TO DO:
Restating the data exactly is the whole task.

PROVIDED MATERIAL:

——

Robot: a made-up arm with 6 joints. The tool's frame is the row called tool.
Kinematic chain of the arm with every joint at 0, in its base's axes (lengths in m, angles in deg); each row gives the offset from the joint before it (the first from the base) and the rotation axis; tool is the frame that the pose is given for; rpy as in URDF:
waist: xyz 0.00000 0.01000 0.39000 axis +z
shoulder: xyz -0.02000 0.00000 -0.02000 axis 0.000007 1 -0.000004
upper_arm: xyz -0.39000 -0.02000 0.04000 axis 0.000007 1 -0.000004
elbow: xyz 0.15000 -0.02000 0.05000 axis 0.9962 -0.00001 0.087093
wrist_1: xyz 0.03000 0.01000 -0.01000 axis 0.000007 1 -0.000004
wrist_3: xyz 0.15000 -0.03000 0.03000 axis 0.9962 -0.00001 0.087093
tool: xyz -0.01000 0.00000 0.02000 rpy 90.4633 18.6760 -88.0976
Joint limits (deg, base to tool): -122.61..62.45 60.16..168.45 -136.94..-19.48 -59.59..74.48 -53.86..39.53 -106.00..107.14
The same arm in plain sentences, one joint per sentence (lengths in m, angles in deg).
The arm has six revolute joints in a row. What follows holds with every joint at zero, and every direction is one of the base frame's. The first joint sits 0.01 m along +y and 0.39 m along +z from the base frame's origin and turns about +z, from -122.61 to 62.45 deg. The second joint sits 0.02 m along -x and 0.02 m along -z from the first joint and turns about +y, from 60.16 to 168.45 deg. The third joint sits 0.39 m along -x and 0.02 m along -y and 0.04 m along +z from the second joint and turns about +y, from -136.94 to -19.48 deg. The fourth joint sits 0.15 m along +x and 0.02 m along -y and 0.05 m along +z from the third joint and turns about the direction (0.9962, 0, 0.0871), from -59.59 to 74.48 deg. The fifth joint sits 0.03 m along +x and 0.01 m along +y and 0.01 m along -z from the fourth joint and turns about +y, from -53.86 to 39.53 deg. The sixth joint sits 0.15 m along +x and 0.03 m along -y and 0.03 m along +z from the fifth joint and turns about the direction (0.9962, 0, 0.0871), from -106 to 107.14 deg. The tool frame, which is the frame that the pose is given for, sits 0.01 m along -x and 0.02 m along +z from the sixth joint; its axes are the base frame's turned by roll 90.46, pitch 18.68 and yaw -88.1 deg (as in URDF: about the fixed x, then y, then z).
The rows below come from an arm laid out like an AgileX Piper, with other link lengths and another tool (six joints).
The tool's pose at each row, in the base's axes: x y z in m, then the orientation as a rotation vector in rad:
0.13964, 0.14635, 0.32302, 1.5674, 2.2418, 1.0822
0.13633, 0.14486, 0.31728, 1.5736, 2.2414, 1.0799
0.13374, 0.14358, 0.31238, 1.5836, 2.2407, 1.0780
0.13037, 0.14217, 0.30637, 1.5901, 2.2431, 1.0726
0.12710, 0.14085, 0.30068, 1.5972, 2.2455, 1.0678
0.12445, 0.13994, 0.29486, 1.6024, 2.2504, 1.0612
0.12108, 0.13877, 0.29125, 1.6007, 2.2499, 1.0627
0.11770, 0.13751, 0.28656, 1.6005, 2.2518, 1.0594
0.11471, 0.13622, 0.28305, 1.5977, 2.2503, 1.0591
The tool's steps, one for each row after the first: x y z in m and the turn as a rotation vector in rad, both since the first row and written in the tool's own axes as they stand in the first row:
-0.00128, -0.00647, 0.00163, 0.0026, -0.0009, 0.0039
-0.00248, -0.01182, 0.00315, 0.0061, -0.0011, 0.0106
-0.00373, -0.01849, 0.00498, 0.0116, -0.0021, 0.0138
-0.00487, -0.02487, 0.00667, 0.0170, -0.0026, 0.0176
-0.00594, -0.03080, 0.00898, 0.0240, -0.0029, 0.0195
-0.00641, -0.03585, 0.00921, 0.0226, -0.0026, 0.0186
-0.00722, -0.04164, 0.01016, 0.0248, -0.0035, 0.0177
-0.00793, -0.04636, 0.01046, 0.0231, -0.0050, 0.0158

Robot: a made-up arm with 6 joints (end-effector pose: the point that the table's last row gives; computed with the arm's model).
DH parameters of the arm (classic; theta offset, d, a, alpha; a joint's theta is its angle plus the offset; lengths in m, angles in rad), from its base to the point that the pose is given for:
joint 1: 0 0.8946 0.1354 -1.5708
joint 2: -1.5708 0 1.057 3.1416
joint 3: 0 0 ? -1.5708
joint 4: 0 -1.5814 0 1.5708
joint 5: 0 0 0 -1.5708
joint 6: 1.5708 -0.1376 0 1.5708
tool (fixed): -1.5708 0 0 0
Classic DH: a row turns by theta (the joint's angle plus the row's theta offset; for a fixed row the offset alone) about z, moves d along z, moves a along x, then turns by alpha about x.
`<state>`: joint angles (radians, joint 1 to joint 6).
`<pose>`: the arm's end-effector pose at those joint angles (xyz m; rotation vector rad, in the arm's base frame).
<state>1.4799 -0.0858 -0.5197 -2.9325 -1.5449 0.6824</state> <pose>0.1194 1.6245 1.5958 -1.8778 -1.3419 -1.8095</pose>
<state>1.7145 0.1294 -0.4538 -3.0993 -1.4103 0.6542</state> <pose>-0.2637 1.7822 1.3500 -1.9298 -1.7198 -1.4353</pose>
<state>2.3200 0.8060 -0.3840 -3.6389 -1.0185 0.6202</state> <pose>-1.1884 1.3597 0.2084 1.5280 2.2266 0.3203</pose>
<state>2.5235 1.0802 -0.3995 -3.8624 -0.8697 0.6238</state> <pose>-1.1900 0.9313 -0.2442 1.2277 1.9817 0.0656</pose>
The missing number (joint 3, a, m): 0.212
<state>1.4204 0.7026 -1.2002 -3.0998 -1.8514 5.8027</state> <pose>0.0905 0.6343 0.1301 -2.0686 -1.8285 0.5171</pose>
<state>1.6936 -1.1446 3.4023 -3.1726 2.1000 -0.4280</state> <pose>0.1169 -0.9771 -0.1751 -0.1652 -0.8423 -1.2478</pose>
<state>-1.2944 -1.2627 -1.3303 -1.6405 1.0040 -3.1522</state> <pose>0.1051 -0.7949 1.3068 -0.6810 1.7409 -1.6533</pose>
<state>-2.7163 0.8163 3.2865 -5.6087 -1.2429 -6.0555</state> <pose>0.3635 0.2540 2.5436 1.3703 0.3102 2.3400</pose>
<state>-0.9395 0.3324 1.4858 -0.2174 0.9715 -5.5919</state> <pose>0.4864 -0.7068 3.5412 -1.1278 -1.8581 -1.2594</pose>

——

WORKED SOLUTION:
Robot: a made-up arm with 6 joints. The tool's frame is the row called tool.
Kinematic chain of the arm with every joint at 0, in its base's axes (lengths in m, angles in deg); each row gives the offset from the joint before it (the first from the base) and the rotation axis; tool is the frame that the pose is given for; rpy as in URDF:
waist: xyz 0.00000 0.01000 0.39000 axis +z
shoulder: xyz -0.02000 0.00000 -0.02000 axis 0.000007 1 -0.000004
upper_arm: xyz -0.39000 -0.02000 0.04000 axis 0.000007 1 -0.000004
elbow: xyz 0.15000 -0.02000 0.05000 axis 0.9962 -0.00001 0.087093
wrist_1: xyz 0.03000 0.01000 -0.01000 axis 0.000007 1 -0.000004
wrist_3: xyz 0.15000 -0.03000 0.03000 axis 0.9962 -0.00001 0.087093
tool: xyz -0.01000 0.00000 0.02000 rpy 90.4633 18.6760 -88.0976
Joint limits (deg, base to tool): -122.61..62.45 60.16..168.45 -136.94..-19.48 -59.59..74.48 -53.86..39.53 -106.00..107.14
The same arm in plain sentences, one joint per sentence (lengths in m, angles in deg).
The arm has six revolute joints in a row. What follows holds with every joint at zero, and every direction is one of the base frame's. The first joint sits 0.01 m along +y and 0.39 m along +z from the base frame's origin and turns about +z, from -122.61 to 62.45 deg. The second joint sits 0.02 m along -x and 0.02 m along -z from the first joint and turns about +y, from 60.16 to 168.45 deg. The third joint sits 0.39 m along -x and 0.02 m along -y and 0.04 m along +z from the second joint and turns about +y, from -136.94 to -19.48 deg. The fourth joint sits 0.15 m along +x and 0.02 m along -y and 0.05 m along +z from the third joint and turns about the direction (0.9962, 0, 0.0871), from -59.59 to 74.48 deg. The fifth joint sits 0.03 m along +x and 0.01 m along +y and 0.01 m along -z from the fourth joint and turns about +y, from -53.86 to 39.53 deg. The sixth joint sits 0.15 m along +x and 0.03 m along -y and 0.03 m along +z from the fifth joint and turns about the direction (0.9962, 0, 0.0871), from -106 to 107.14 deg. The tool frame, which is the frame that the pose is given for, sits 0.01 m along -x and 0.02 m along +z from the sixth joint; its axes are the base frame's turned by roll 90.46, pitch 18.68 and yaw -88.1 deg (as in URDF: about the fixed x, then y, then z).
The rows below come from an arm laid out like an AgileX Piper, with other link lengths and another tool (six joints).
The tool's pose at each row, in the base's axes: x y z in m, then the orientation as a rotation vector in rad:
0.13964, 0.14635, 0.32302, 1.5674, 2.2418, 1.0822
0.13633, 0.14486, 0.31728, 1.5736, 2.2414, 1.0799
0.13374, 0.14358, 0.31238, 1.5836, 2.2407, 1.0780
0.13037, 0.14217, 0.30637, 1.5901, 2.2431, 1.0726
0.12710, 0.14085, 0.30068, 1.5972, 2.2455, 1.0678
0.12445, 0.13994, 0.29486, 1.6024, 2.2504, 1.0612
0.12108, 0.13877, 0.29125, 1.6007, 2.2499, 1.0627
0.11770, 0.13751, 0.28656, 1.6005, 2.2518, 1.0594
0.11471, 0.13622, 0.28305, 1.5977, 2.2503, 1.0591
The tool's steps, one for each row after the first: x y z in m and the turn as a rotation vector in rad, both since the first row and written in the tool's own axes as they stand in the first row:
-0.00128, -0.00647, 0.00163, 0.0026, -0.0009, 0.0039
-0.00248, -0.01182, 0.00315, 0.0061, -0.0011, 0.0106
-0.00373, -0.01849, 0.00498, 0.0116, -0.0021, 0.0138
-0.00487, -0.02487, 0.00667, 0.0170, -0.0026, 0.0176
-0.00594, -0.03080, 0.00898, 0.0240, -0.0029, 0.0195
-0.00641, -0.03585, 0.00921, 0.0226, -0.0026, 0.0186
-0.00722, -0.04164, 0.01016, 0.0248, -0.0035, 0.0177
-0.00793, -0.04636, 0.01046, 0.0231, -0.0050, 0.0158

Robot: a made-up arm with 6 joints (end-effector pose: the point that the table's last row gives; computed with the arm's model).
DH parameters of the arm (classic; theta offset, d, a, alpha; a joint's theta is its angle plus the offset; lengths in m, angles in rad), from its base to the point that the pose is given for:
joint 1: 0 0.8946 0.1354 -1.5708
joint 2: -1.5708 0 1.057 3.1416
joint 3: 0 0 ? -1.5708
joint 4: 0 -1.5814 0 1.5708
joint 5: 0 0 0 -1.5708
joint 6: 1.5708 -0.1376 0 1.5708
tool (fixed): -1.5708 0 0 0
Classic DH: a row turns by theta (the joint's angle plus the row's theta offset; for a fixed row the offset alone) about z, moves d along z, moves a along x, then turns by alpha about x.
`<state>`: joint angles (radians, joint 1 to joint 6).
`<pose>`: the arm's end-effector pose at those joint angles (xyz m; rotation vector rad, in the arm's base frame).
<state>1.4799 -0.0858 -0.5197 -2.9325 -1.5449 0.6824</state> <pose>0.1194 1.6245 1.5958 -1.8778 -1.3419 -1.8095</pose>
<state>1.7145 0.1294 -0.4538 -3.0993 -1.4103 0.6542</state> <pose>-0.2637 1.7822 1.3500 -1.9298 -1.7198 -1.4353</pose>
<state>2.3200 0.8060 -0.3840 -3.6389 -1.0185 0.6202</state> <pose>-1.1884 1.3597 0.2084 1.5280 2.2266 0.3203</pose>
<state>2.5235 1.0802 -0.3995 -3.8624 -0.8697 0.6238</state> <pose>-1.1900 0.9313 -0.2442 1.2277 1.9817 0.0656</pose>
The missing number (joint 3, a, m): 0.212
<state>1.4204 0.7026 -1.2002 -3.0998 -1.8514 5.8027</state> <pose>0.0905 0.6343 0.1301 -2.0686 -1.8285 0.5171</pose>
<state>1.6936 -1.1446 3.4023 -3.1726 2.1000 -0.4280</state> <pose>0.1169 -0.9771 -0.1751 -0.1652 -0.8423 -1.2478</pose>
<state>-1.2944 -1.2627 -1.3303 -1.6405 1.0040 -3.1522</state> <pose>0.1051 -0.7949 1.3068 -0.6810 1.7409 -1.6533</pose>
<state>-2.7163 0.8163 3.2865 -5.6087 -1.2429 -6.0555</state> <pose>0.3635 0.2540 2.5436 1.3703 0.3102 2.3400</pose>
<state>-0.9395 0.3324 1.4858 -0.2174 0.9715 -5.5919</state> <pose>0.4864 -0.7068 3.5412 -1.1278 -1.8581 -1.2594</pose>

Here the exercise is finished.